Search the data for the word "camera" and copy every line where it occurs.

[Stored dataset items]
Start of Block
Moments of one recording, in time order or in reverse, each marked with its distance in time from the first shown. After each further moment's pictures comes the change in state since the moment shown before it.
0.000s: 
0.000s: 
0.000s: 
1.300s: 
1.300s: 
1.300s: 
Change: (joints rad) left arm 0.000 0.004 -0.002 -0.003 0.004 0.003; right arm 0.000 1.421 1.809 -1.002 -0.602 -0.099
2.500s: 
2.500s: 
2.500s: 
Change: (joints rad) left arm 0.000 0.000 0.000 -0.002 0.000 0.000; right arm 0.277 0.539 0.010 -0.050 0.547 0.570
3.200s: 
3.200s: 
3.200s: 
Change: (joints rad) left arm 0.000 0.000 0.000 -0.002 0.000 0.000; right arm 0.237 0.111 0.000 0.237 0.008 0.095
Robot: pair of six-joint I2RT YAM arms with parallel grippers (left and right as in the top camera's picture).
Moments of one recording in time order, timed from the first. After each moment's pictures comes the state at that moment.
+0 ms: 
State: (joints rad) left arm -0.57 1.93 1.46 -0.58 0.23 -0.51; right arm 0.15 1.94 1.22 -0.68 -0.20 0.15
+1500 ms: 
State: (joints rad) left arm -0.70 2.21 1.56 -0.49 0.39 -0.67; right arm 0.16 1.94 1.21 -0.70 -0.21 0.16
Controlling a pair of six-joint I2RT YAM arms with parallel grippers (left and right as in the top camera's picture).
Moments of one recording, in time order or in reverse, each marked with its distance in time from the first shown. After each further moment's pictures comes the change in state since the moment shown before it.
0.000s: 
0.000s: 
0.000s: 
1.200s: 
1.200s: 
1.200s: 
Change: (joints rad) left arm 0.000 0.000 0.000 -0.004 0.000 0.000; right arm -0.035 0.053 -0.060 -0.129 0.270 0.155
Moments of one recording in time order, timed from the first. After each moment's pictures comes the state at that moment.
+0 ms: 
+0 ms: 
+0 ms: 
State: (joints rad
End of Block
YOUR SOLUTION:
Robot: pair of six-joint I2RT YAM arms with parallel grippers (left and right as in the top camera's picture).
Controlling a pair of six-joint I2RT YAM arms with parallel grippers (left and right as in the top camera's picture).

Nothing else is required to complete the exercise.